Her long life of 97 years was proof that she knew her stuff and followed her own advice.

Born in 1894 on her family's land grant southeast of Las Vegas, N.M., Cabeza de Baca appreciated her roots but wanted to know the world, too, living for a time in Spain as a young woman and in Mexico later in her career.

And Cabeza de Baca wrote widely, offering urban dwellers and later generations an authentic view of how material life in Northern New Mexico was so closely tied to the land and a sense of place.

She was an educated, independent, well-traveled woman, but always she let others know she drew inspiration from the simple dignity of rural life.

As a teenager on the ranch, she skipped household chores in favor of spending time with the men who worked outside, biographer Maureen Reed said.

Cabeza de Baca taught school for several years after earning a teaching degree. Then her ties to farm and ranch life tugged at her, inspiring her to get a home-economics degree at New Mexico State University and to take a job helping homemakers in the villages of Northern New Mexico.

As a Santa Fe County agent, she organized clubs for women and children, taught canning techniques, developed home crafts and found markets for rural products.

Eventually, she went as part of a United Nations mission to Mexico to establish a home-economics program and to teach skills in growing and preparing food.

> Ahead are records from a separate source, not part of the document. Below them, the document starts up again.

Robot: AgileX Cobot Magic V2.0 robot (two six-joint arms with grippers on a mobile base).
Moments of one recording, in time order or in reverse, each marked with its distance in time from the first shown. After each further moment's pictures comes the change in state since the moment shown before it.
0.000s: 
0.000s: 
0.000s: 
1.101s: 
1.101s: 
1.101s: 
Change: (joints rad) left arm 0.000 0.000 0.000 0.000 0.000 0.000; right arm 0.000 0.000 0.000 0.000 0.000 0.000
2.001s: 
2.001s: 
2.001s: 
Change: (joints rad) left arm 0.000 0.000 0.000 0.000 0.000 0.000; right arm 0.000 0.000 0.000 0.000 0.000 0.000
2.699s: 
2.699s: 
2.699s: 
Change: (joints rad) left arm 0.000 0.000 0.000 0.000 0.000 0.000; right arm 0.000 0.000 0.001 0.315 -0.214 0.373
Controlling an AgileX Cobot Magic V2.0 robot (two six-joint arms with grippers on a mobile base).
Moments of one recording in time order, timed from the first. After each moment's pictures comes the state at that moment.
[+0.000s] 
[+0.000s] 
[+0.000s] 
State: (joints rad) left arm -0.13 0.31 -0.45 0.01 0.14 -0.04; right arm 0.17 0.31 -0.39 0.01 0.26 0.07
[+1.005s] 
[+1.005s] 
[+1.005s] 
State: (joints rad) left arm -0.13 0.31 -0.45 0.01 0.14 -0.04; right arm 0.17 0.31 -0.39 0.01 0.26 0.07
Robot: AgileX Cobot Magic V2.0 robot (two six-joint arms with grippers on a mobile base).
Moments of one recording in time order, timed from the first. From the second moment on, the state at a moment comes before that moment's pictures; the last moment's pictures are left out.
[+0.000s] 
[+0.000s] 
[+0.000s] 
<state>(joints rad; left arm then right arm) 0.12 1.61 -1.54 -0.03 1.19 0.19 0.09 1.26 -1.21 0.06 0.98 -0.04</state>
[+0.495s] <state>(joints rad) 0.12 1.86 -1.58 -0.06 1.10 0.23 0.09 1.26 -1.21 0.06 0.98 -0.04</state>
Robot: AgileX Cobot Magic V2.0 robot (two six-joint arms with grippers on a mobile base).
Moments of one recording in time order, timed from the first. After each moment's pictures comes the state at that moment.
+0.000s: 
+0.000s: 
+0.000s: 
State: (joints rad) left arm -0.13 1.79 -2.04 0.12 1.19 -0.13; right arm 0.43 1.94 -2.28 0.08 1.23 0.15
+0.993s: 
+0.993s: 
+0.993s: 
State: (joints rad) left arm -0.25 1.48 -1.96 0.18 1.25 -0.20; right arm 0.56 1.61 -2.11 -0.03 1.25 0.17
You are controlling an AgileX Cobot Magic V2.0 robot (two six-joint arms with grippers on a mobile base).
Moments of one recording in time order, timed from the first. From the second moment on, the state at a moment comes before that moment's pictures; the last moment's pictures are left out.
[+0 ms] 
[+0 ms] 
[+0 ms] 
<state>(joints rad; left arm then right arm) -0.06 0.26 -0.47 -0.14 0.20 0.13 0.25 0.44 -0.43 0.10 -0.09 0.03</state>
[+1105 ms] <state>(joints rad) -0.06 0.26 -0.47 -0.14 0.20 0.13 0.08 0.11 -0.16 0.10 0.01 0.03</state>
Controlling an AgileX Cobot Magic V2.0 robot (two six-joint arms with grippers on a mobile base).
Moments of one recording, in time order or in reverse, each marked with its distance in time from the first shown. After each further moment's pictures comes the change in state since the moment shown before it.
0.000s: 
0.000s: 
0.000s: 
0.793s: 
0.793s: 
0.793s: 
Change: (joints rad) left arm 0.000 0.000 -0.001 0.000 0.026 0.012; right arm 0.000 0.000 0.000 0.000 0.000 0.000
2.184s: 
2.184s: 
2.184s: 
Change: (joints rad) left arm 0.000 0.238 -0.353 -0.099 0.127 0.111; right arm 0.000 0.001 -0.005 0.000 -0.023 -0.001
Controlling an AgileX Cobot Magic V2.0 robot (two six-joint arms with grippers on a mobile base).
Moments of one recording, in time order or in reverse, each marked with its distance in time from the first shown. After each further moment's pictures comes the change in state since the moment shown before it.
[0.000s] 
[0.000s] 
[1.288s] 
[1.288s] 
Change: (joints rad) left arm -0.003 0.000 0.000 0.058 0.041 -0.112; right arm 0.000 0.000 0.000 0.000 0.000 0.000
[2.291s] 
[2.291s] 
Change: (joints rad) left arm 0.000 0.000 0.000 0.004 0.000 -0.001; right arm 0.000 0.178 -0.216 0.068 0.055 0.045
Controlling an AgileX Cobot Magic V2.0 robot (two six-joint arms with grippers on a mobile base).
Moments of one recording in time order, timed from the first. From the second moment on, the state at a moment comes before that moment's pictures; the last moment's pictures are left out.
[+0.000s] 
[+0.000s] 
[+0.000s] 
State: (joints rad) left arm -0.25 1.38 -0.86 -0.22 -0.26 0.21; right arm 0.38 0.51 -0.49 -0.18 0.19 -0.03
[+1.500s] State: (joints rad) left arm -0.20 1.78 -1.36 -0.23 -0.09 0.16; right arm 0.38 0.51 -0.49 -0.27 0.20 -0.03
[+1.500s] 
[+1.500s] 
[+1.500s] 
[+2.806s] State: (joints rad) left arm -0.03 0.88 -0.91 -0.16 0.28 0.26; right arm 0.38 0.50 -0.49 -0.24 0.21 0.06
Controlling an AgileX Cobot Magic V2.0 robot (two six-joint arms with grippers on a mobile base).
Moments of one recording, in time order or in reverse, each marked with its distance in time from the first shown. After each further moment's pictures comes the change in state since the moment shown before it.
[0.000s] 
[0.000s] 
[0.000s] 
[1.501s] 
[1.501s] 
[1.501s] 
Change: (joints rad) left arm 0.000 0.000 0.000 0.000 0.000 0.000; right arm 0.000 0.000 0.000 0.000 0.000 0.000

Her experiences with cultural change and inequality led her to criticize subtly the static notions of culture and femininity, but in a voice that was "romantic, accommodating, and traditionalist," Reed wrote in A Woman's Place: Women Writing New Mexico.

Cabeza de Baca widened her influence through writing. Her popular 1939 cookbook, Historic Cookery, included recipes she collected from village cooks and tested in her own kitchen.

She published The Good Life in 1949 to celebrate the close relationships among village women who overcame the hardships of rural life.

In 1953, she published We Fed Them Cactus, a compelling blend of folklore, history and memoir that focused on Hispanos who settled the plains.

"Fabiola Cabeza de Baca would probably be surprised and amused at the controversy her life and works created during the Chicano movement of the 1970s and after her death (in 1991)," Kate K. Davis wrote in American Women Writers, 1900-1945. "Her books received generally good reviews at the time of publication. They have since been criticized as elitist and not representative of the realistic Chicano experience."